肖筱朝她翻了翻白眼,拿过瓶子,“妹子,这是英文,翻译过来就是松节油,知道不?”
殷然撅着嘴,“谁要喝了?小题大做。只是觉得臭得慌,还是墨汁好闻些。”
“呦呵,你还记得你是画国画的?写意还是工笔,还是兼工带意。山水,花鸟,人物不限,让姐姐看看你水平是否下降。”肖筱嘚瑟的叉着小蛮腰。
殷然不屑一笑,挥手,“笔墨伺候。”
“咳……没有。”肖筱两手一摊,“就只剩擦笔用的毛边纸,不介意用油画颜料在画布上凑合着。反正买的都是便宜货,水平在那,还是能看得出的。”
“……”
“你这糊墙的刷子能好使?再说,油和水能一样?难怪味道这般大,原来是便宜货。

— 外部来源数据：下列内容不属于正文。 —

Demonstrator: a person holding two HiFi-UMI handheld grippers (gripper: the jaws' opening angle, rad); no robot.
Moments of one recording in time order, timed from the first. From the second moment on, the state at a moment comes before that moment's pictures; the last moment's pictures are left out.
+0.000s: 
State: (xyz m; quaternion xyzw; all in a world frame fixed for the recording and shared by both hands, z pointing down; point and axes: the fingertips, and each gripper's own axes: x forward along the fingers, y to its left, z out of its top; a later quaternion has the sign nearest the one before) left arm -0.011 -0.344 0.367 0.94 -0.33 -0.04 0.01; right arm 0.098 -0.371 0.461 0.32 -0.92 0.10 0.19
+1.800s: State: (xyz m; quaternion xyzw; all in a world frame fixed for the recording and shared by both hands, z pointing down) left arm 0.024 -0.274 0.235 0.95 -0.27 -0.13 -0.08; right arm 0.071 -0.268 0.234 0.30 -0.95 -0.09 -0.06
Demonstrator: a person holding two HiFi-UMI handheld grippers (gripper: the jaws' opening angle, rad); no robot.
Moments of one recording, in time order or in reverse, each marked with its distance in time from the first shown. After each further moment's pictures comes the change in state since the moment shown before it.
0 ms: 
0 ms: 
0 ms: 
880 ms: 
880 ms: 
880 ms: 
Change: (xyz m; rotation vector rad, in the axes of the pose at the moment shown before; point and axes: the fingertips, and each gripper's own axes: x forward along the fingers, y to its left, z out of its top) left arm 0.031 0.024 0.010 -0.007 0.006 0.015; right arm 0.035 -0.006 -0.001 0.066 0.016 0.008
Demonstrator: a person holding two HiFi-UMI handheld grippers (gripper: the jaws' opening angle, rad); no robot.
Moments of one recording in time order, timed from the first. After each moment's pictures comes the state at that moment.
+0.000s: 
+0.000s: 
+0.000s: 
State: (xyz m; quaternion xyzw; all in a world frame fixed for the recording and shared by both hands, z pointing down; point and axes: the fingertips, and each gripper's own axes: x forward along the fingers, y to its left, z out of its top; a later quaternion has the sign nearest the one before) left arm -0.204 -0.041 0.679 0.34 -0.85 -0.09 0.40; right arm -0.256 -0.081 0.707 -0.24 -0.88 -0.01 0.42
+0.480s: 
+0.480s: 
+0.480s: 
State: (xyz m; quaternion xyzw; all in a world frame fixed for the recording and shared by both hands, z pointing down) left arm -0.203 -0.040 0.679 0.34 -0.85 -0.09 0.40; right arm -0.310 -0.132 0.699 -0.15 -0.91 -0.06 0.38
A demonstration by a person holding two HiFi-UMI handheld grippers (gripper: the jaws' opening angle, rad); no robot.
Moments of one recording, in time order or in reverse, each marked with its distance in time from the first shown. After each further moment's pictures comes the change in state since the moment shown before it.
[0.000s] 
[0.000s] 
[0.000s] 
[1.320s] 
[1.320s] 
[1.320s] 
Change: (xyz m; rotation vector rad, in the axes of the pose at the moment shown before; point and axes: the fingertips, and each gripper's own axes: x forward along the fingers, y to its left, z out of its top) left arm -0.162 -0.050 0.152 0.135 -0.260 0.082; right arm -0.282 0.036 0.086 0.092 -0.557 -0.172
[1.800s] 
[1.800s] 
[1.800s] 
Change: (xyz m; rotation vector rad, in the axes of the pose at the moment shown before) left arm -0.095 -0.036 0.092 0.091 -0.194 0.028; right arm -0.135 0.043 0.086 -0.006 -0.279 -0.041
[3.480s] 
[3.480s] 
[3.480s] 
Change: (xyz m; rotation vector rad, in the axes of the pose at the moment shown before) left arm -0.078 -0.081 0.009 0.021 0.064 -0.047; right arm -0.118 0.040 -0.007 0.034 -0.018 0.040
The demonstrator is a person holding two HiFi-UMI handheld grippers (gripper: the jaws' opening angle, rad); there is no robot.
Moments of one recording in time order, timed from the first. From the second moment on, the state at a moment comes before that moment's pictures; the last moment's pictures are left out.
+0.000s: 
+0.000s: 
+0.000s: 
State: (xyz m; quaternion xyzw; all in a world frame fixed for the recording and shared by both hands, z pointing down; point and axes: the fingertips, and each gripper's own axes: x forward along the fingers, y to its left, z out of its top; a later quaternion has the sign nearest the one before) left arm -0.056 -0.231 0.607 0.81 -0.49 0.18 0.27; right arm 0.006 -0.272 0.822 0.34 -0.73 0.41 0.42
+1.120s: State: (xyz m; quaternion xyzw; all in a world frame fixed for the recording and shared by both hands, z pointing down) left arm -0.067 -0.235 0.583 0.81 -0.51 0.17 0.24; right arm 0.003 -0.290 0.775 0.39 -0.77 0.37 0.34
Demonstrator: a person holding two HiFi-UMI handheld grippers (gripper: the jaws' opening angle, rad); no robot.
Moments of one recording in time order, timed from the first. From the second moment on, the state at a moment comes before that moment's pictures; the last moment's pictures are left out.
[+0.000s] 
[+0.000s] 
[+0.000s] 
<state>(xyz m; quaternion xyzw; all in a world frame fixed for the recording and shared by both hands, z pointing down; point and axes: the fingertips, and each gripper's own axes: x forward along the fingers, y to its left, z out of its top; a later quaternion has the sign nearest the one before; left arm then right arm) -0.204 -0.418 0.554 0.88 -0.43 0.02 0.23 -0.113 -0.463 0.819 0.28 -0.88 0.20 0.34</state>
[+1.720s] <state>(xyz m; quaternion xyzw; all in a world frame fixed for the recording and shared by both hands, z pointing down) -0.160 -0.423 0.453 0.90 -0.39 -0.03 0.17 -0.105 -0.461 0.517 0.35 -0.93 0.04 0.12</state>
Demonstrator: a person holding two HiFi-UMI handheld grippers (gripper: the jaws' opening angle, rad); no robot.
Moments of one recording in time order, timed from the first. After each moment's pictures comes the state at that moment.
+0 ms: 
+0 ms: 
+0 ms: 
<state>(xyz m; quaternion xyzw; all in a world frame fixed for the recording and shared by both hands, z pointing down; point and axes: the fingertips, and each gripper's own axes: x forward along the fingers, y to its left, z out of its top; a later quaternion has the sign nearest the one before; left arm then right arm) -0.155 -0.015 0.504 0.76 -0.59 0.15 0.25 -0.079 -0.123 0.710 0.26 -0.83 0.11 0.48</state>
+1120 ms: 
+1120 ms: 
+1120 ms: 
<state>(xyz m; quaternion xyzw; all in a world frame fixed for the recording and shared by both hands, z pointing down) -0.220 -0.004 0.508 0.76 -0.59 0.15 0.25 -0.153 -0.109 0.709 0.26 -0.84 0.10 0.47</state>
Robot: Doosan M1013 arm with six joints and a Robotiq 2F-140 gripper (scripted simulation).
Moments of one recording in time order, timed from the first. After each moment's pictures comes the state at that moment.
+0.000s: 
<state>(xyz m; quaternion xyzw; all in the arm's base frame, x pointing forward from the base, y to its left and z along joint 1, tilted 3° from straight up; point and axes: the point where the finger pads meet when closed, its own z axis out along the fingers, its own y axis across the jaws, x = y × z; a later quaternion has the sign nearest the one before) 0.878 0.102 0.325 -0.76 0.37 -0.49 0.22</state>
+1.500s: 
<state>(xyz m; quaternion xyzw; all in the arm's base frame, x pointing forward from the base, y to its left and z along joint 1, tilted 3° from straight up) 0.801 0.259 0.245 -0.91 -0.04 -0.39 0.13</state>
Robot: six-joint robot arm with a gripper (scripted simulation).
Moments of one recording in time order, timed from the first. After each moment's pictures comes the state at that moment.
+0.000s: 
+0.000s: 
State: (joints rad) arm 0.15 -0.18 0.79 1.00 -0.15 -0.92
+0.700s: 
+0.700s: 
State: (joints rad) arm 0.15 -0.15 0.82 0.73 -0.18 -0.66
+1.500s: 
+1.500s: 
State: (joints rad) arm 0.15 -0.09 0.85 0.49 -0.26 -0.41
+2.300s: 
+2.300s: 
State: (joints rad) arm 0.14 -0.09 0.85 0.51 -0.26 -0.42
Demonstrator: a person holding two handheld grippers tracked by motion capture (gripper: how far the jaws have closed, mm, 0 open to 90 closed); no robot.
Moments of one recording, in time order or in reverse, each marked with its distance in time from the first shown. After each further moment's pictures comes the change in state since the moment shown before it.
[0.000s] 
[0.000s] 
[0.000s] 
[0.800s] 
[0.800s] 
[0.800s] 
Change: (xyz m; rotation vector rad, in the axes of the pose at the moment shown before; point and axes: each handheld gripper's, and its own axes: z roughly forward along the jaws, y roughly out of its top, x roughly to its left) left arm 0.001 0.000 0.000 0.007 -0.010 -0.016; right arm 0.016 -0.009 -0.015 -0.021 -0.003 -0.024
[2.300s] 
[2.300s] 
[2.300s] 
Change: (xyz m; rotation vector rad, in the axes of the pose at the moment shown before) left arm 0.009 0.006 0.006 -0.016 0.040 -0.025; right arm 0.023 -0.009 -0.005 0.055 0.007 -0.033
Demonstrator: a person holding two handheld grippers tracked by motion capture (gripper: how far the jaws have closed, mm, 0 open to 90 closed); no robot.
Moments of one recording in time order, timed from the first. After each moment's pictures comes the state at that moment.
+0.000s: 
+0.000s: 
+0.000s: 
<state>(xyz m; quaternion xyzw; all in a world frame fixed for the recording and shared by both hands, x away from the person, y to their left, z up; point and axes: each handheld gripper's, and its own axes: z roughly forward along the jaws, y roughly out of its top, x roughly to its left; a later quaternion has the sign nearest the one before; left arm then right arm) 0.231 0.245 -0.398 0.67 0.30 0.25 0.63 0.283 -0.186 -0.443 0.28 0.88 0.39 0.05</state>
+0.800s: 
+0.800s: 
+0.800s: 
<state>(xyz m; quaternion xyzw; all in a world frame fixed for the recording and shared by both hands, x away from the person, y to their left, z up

”殷然捂嘴笑了笑。
“别呛啊!练习用贵的干嘛,不要钱啊!再说,再这么待下去,咱们吃土都没地儿找。”
“那要不要我去找工作,这样赖着你们也不是办法。”殷然低头不好意色说道。
“你丫说的是什么话,侮辱我们之间的情谊是不?特么你会搭车吗?给车给你也不会开!你能去哪儿?现在连英语B级都过不了,还特么找工作!谁要?特么连公车都不会搭,你还有脸了?”肖筱大嗓门连声呛道。
殷然瘪嘴委屈说:“我看电视里,你说的霸道总裁不是也连公车都不会搭。”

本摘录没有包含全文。